LIB "normal.lib";
ring r=32003,(x,y,z),wp(2,1,2);
ideal i=z3-xy4;
list nor=normal(i);
→ 
→ // 'normal' created a list of 1 ring(s).
→ // nor[1+1] is the delta-invariant in case of choose=wd.
→ // To see the rings, type (if the name of your list is nor):
→      show( nor);
→ // To access the 1-st ring and map (similar for the others), type:
→      def R = nor[1]; setring R;  norid; normap;
→ // R/norid is the 1-st ring of the normalization and
→ // normap the map from the original basering to R/norid
show(nor);
→ // list, 1 element(s):
→ [1]:
→    // ring: (32003),(T(1),T(2),T(3)),(a(2,1,1),dp(3),C);
→    // minpoly = 0
→ // objects belonging to this ring:
→ // normap               [0]  ideal, 3 generator(s)

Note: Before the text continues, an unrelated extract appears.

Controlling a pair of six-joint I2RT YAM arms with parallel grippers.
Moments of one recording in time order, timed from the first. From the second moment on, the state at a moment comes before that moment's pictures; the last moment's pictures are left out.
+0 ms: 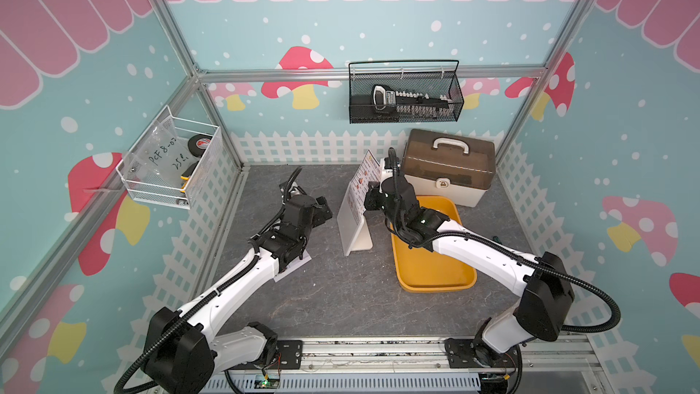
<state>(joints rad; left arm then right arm) -0.46 1.20 0.89 -0.23 -0.37 -0.70 0.81 1.56 1.29 -0.06 0.38 0.47</state>
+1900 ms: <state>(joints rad) -0.46 1.20 0.89 -0.23 -0.39 -0.70 0.89 1.59 1.25 -0.05 0.35 0.55</state>
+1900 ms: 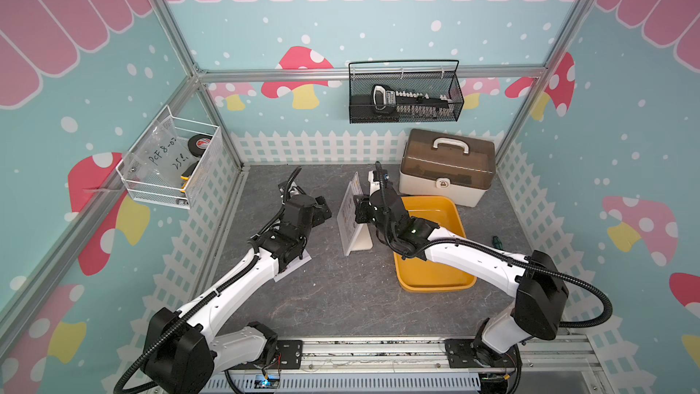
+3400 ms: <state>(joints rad) -0.47 1.19 0.89 -0.24 -0.39 -0.68 0.81 1.67 1.43 -0.22 0.14 0.49</state>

→ // norid                [0]  ideal, 1 generator(s)
def r1=nor[1];
setring r1;
norid;
→ norid[1]=T(3)3-T(1)T(2)
normap;
→ normap[1]=T(1)
→ normap[2]=T(2)
→ normap[3]=T(2)T(3)
ring s=0,(x,y),dp;
ideal i=(x-y^2)^2 - y*x^3;
nor=normal(i,"wd");
→ 
→ // 'normal' created a list of 1 ring(s).
→ // nor[1+1] is the delta-invariant in case of choose=wd.
→ // To see the rings, type (if the name of your list is nor):
→      show( nor);
→ // To access the 1-st ring and map (similar for the others), type:
→      def R = nor[1]; setring R;  norid; normap;
→ // R/norid is the 1-st ring of the normalization and
→ // normap the map from the original basering to R/norid
//the delta-invariant
nor[size(nor)];
→ 3